Spam in Google Analytics is now common, high volume, and a serious nuisance. But most of it is easy to defeat, if you know how.
Why this article?
I’m not the first to write about this. There are several excellent articles that explain what the spam is, and what to do about it, such as https://moz.com/blog/stop-ghost-spam-in-google-analytics-with-one-filter and https://blog.kissmetrics.com/removing-google-analytics-referral-spam/. However some of these are a little out of date. For example, you might be advised to watch for new sessions with one page view; spammers are now more sneaky and most of the spam I see no longer fits that profile.
Although there’s good information to be found, many Analytics accounts still suffer from Analytics spam. By explaining using different words, I hope this article will help you understand what to do.
What is it?
Analytics spam is data in your Google Analytics reports that isn’t from genuine website visitors.
There’s a lot of reasons spammers do this. Perhaps to generate income from fake affiliate traffic.
Why does it matter?
If you use Google Analytics to help make business decisions, you should care about analytics spam. It makes your website look busier than it really is, and makes you think traffic is coming from places it isn’t.
Recently I’ve seen a lot of spam traffic purporting to be organic traffic from Google. On one website, more than 60% of the traffic labelled as organic and from Google was actually spam traffic. Yes, that website was actually receiving less than half the organic traffic the owner thought.
How does it happen?
Spam traffic can be split into two groups: ghost spam, and the rest. Most of your spam traffic, typically 95% or more, is likely to be ghost spam.
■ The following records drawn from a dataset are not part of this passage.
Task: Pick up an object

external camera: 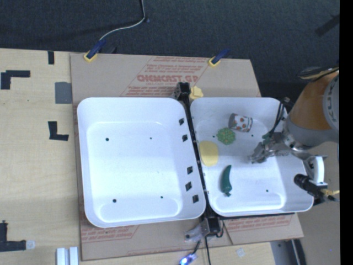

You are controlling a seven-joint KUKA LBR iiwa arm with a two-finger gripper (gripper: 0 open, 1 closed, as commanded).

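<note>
Right bin (276, 200) holds broccoli (226, 136), pepper (226, 181), can (240, 122).

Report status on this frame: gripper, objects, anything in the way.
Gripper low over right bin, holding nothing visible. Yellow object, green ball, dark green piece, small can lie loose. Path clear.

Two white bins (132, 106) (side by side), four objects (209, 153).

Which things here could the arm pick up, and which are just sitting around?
Pickable, all in the right bin:
green leafy piece
yellow piece
dark green pepper-shaped piece
small red and white can
The gripper hangs beside them.

Just lying about:
left bin
cardboard sheet
yellow and blue clamps
cable
</note>
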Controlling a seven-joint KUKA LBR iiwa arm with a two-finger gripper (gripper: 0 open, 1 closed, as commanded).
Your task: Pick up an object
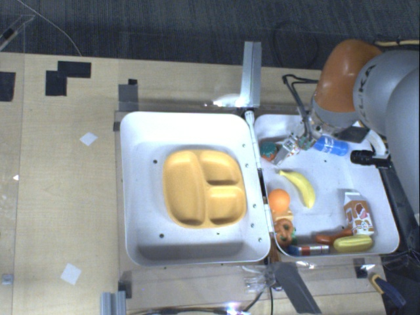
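Pincer [289, 147] low in right bin [387, 195], upper left corner, at about 11 o'clock from banana [298, 186]; cannot tell its state, too small and blurred. Teal item [269, 151] just beside it at 9 o'clock, blue bottle [330, 146] at 3. Best: commit to one target, likely the teal item, centre over it, descend straight, clear of the bin wall.

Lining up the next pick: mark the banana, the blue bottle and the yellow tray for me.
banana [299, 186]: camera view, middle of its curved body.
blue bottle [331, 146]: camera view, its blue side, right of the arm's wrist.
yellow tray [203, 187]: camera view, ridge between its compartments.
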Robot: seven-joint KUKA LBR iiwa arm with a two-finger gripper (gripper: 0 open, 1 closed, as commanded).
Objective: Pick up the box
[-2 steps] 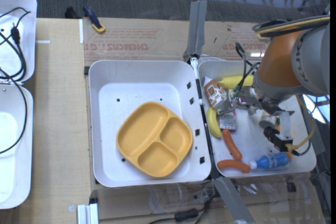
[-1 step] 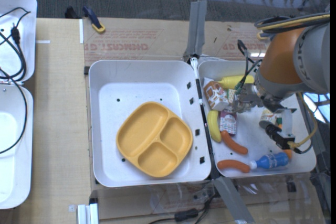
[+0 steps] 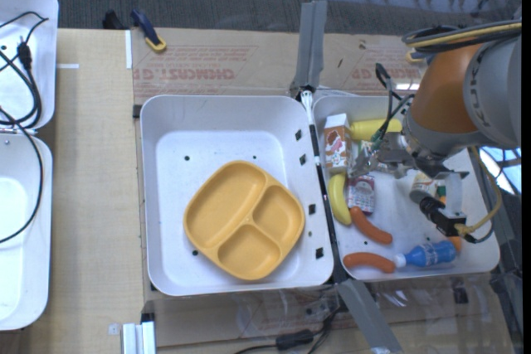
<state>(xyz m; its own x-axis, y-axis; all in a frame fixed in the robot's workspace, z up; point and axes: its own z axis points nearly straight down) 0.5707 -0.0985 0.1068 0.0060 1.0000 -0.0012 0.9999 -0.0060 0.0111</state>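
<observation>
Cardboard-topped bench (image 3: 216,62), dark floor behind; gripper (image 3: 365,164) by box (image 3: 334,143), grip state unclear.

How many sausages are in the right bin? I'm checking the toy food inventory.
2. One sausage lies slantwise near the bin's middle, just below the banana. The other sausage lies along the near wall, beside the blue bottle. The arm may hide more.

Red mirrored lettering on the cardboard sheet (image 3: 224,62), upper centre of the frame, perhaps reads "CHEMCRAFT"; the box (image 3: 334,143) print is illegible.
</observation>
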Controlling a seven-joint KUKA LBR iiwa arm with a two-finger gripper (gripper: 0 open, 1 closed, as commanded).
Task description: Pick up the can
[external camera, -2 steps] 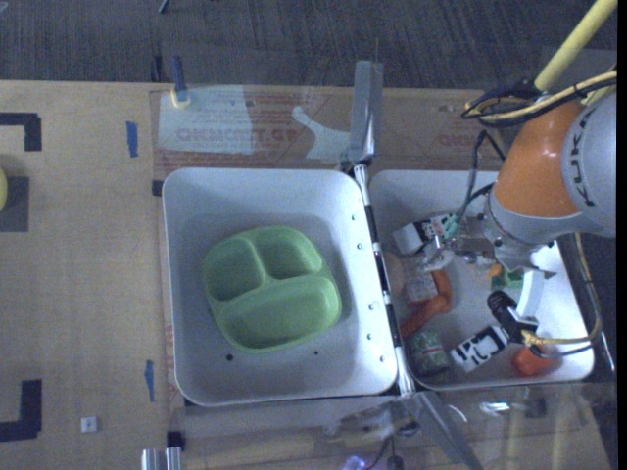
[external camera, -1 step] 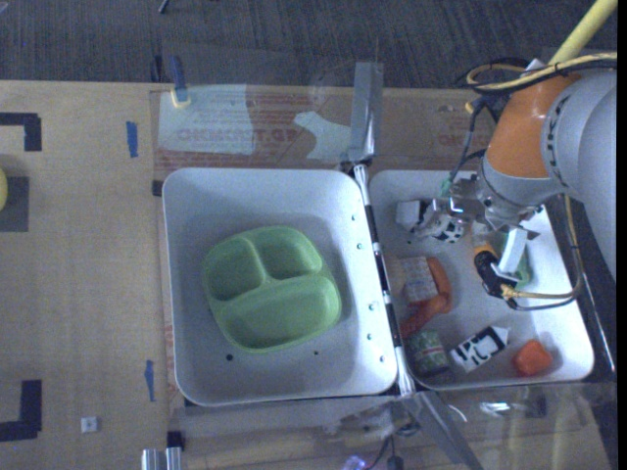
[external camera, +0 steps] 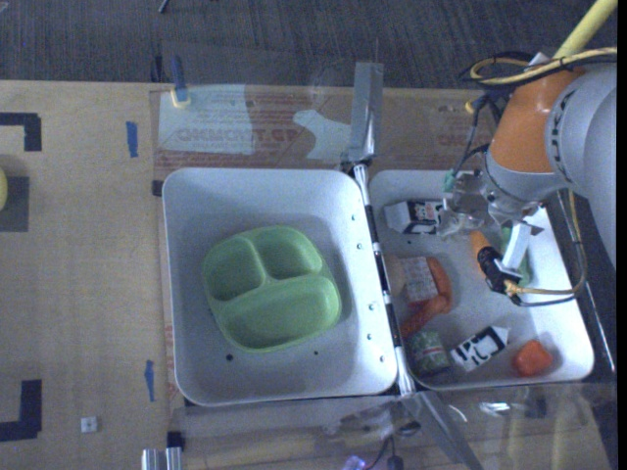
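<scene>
1. The can [external camera: 428,351] lies at the near edge of the right bin [external camera: 573,306], beside a black-and-white box [external camera: 480,347] and an orange ball [external camera: 533,357].
2. An orange packet [external camera: 427,290] lies mid-bin.
3. The gripper [external camera: 460,218] hangs farther back, by a small box [external camera: 416,215]; whether it is parted or closed I cannot tell.
4. A green divided plate [external camera: 272,287] sits in the left bin [external camera: 196,204].

The arm [external camera: 549,125] is running off the right edge and hiding its fingers and the right bin's [external camera: 578,360] far right corner.

Robot lab: taped plywood bench [external camera: 78,262], white bins [external camera: 186,204], cabling.
</scene>
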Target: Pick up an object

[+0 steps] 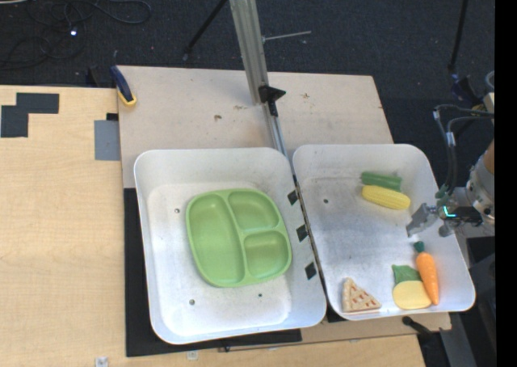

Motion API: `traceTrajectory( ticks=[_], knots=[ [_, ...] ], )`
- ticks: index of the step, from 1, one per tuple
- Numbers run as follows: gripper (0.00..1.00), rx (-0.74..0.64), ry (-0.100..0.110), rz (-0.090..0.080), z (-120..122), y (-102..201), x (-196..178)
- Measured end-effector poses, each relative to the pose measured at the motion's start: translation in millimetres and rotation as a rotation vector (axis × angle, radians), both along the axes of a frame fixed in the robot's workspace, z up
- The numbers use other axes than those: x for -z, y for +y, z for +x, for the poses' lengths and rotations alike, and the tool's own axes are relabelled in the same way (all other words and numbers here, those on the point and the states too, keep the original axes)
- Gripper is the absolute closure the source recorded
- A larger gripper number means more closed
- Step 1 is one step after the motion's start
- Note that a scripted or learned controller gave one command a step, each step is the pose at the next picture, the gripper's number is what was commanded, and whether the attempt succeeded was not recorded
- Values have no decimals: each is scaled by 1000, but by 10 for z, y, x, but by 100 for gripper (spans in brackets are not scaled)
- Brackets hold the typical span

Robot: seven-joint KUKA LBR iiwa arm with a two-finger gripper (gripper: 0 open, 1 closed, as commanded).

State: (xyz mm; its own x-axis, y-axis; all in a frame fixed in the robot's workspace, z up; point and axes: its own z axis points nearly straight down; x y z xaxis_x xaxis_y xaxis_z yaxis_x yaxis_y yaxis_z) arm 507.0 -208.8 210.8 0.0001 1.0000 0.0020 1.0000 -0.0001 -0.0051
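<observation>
The right bin [339, 220] holds several toy foods. A yellow corn cob with a green husk [384, 193] lies at its upper right. An orange carrot [427, 275] lies near the right wall, beside a yellow piece with a green leaf [409, 291]. A tan triangular wedge [358, 297] rests at the front. My gripper [433, 222] hangs over the bin's right side, just above the carrot's top and to the lower right of the corn. Its two grey fingers stand apart, open, with nothing between them.
The left bin [161, 276] bears a green divided plate [239, 236]. A metal post [250, 42] rises behind the bins, with black clips along the seam between them. The arm's wrist and cables [477, 196] enter at the right edge.
</observation>
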Motion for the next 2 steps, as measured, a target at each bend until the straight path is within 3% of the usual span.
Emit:
traceTrajectory(
  ticks=[1,2],
  knots=[
    [0,0,-2,-1,5,-1,-8],
    [0,-1,2,1,-21,95,468]
  ],
)
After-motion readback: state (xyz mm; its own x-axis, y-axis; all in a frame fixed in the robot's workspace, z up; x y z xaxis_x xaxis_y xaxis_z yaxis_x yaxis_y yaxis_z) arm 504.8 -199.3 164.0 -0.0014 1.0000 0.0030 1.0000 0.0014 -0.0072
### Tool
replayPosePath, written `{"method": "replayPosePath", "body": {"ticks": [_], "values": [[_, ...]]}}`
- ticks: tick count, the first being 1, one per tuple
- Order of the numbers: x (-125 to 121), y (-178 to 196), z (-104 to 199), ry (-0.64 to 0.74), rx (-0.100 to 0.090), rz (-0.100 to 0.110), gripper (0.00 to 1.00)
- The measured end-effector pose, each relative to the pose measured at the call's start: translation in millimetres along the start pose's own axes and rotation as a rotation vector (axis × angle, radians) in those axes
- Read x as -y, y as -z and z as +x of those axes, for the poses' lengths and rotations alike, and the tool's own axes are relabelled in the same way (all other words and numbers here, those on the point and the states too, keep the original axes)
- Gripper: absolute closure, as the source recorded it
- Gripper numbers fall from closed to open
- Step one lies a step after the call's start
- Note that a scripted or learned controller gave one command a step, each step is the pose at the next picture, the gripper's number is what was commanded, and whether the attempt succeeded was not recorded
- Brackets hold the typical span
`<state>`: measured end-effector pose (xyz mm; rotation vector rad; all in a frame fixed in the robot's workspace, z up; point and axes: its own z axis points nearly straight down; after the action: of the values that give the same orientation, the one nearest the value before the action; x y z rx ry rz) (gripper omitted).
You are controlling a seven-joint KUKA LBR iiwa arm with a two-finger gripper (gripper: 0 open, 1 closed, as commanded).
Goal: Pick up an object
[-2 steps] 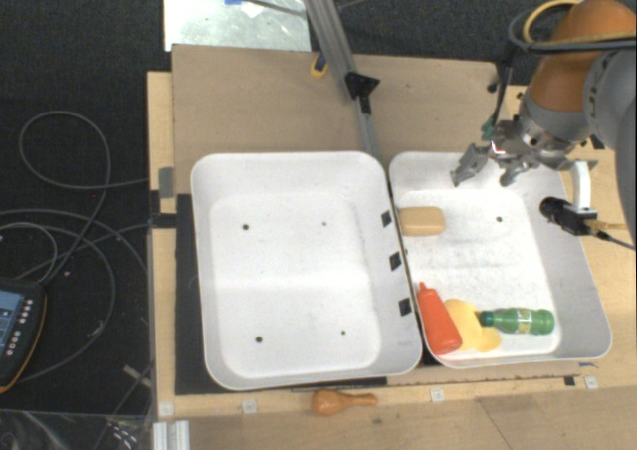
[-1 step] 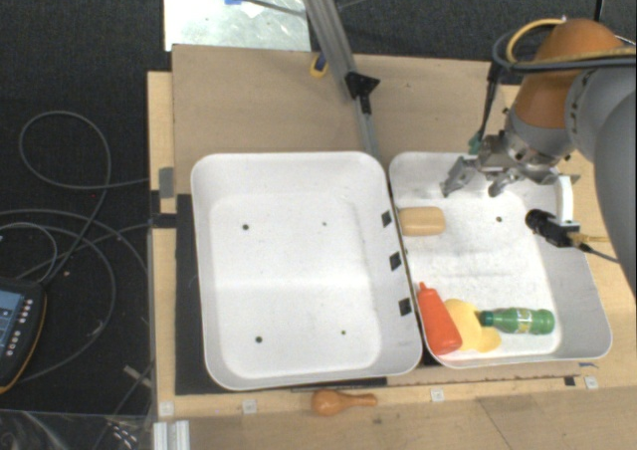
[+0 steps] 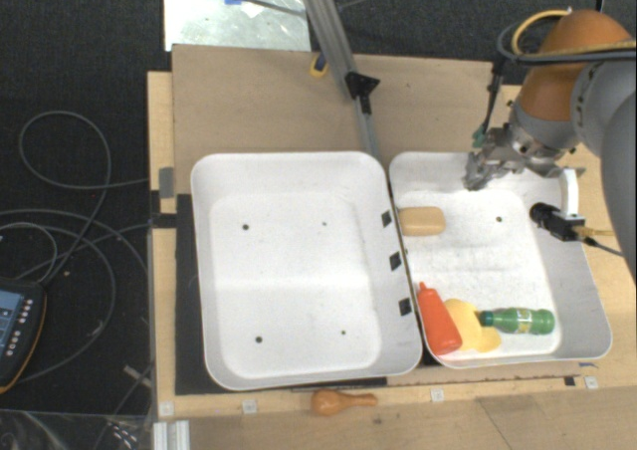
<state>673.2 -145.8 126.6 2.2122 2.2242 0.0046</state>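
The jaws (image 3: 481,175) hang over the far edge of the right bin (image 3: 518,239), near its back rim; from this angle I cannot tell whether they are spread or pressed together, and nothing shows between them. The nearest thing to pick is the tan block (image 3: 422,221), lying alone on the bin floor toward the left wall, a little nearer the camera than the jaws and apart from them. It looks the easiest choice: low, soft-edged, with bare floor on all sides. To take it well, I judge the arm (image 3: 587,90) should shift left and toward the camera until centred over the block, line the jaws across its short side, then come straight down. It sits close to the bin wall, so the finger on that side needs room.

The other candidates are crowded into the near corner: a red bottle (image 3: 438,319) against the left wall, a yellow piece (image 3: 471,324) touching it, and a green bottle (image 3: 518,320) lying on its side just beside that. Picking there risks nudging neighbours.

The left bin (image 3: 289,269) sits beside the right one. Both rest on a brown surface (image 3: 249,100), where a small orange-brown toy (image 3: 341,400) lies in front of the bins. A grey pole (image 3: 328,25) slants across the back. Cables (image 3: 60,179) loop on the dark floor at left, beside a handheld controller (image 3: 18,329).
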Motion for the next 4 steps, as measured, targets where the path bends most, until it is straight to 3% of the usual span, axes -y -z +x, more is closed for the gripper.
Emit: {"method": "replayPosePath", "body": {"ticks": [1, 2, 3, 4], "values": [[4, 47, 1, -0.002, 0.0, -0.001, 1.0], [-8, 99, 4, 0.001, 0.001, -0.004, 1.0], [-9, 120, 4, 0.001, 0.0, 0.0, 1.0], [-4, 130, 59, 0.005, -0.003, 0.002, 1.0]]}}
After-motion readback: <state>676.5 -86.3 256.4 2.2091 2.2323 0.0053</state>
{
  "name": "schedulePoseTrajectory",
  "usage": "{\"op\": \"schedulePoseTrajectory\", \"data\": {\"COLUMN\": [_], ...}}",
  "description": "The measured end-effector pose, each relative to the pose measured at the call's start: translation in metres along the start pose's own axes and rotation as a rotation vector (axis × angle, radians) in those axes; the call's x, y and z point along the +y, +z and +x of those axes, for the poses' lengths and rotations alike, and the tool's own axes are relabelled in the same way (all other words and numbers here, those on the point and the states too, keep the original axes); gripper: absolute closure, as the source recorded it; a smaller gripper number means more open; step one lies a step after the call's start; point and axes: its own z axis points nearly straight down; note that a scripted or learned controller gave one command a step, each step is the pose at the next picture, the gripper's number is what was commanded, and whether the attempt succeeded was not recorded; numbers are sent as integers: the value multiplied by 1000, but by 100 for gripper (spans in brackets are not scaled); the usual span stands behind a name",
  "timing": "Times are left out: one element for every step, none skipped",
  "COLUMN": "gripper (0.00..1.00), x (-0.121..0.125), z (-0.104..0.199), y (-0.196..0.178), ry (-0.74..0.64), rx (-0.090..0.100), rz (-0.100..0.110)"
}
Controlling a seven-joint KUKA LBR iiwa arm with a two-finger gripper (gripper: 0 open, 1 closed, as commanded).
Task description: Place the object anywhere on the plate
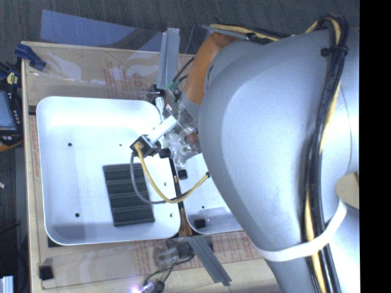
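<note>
The claw hangs over the seam where the two bins meet, just inside the right wall of the left bin, and is so tangled against the wrist that whether it is wide or narrow cannot be told; nothing can be seen held in it. Behind it the arm leans in low, covering nearly all of the right bin, so what lies there is hidden. Out to the left, a dark ribbed slab lies flat on the left bin's floor, near the front wall and apart from the claw. It may be the object or the plate; which cannot be told. Flat and unobstructed, it probably invites a straight drop from above. The tabletop frames both bins
</note>
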Motion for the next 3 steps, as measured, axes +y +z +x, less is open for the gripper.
{"op": "schedulePoseTrajectory", "data": {"gripper": [100, 100, 100], "x": [-60, -87, -74], "z": [11, 65, 74], "y": [0, 90, 99], "ry": [165, 124, -199], "rx": [-3, -1, -1], "rz": [-2, -3, 1]}}
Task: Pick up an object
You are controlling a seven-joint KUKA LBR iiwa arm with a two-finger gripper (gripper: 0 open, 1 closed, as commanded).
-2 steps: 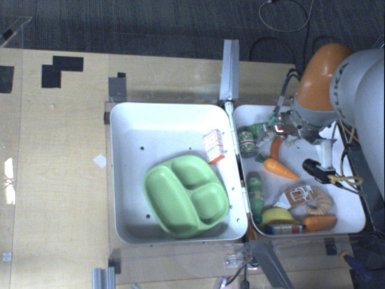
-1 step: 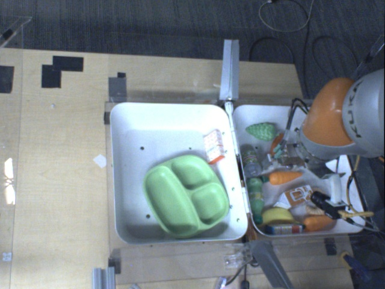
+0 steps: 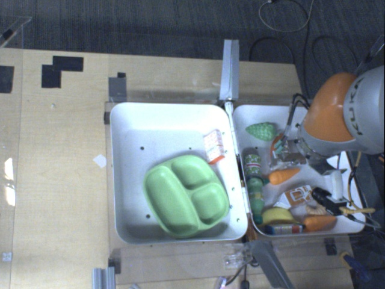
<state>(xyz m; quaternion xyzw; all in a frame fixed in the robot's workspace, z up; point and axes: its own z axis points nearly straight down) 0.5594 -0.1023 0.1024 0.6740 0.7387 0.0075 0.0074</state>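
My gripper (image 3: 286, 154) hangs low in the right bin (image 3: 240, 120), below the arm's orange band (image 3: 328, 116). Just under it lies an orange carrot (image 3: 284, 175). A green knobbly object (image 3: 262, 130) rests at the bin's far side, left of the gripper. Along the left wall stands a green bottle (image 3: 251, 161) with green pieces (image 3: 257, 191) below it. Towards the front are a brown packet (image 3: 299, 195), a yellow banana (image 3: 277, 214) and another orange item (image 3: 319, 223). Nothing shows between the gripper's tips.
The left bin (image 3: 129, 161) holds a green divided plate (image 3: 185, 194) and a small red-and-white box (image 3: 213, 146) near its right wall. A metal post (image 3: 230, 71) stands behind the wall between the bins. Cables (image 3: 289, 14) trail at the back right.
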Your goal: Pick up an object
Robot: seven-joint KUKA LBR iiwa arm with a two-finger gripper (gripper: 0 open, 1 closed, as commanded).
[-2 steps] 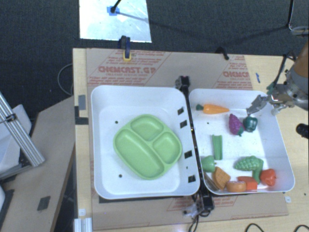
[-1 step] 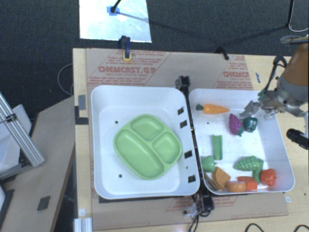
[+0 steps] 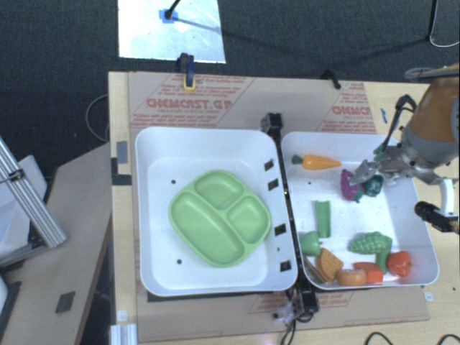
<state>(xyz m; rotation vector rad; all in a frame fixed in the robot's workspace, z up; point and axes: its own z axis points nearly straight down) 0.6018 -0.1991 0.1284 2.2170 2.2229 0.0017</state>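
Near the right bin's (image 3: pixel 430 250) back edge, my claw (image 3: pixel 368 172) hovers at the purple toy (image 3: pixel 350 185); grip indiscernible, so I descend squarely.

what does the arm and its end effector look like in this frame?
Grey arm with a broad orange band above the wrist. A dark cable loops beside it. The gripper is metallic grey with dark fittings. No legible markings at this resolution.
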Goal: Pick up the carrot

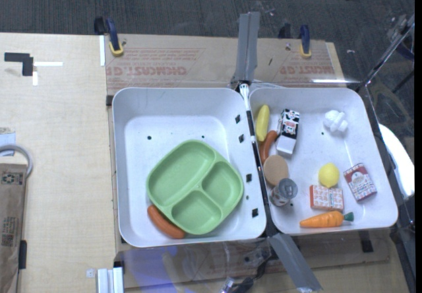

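Note:
The carrot (323, 220), orange with a small green top pointing right, lies flat near the front edge of the right bin (369, 120). Just behind it sits a small orange-and-white box (327, 198). A grey tin (286, 191) stands to the carrot's left.
The right bin also holds a lemon (329, 175), a red carton (360, 181), a milk carton (287, 132), a white lump (335, 121), a yellow banana (262, 122), an orange stick (267, 146) and a brown disc (275, 169). In the left bin (132, 153) are a green divided plate (195, 186) and an orange sausage (165, 222).

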Action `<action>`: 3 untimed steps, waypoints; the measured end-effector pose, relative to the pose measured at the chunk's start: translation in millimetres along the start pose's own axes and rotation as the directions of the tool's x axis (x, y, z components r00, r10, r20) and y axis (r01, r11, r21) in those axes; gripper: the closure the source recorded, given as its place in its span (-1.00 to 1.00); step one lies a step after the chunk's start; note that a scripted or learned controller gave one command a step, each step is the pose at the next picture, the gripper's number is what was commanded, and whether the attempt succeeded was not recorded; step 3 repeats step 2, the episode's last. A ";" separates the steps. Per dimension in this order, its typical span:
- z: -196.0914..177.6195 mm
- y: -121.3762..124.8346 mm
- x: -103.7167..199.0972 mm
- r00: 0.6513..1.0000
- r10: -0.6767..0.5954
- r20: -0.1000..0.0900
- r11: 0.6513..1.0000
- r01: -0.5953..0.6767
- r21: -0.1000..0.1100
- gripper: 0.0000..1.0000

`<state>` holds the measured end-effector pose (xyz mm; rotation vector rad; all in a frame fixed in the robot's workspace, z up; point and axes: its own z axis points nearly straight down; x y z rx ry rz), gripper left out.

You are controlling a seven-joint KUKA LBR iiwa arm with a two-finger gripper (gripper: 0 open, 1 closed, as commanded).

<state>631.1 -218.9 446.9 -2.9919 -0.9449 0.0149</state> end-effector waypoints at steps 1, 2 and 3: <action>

Ghost spam is created by a program that sends data directly to Google Analytics, without ever visiting your website. So changing settings on your website won’t affect ghost spam; don’t bother editing .htaccess or anything like that in an attempt to block it.
The other type of spam, commonly known as referral spam, does indeed visit your website (ghost spam can look like referral spam if you don’t know what to look for). But even for spam traffic that does visit your website, blocking at the website is usually the wrong approach. Blocking visitors using .htaccess or a similar mechanism will slow down your website for genuine visitors, potentially more so than simply accepting the spam traffic. The reasons are technical, so I won’t elaborate here. Contact me if you’d like more detail about why. (Hint: the Apache documentation recommends avoiding .htaccess if you can).
What to do?
The good news is that removing future ghost spam is easy to do. One Google Analytics filter will do it.
The instructions at https://moz.com/blog/stop-ghost-spam-in-google-analytics-with-one-filter under the heading You only need one filter to deal with ghost spam will, in one fell swoop, remove all of your future ghost spam from your filtered Analytics view.
Be very careful you follow the instructions correctly, especially when creating the regular expression. A single minor typo here can prevent the filter working as intended. In particular, make sure you put the . (periods), | (pipes) and \ (backslashes) in the right places.
|Don’t be tempted to create multiple Include Hostname filters. It won’t work. You must have one, and only one, Include Hostname filter.|
Will this remove all spam?
No. This one filter won’t remove non-ghost spam. However once this filter has had time to work, any spam that remains is likely to be all referral spam. With a little bit more work, you can block that as well using Analytics filters.
But I’m still seeing lots of spam!
Then you’ve almost certainly got a typo somewhere in your ghost spam filter, or you’ve mis-applied it to your view.
An easy way to confirm this is to list the hostnames in Google Analytics.
On the left side of the Reporting section for your filtered view, choose Audience then Technology and Network.
Now choose Hostname as the primary dimension, just above the table.
Ensure the date range (top right) starts the day after you added your ghost spam filter.
The list then displayed by Analytics should contain only website domains you are collecting Analytics data for. That may be your domain (e.g. example.com) only.
Repeat the same steps with your unfiltered view. This time you will probably see lots of unrecognised domains. That is the ghost spam your filter is blocking.
If the filtered list includes unexpected domains or not set, there is something wrong with your spam filter (or in the case of not set, your event tracking). Compare it carefully to the original instructions. If there are desired domains listed in the unfiltered list that are not included in the filtered list, then you need to add them to the regular expression of your filter.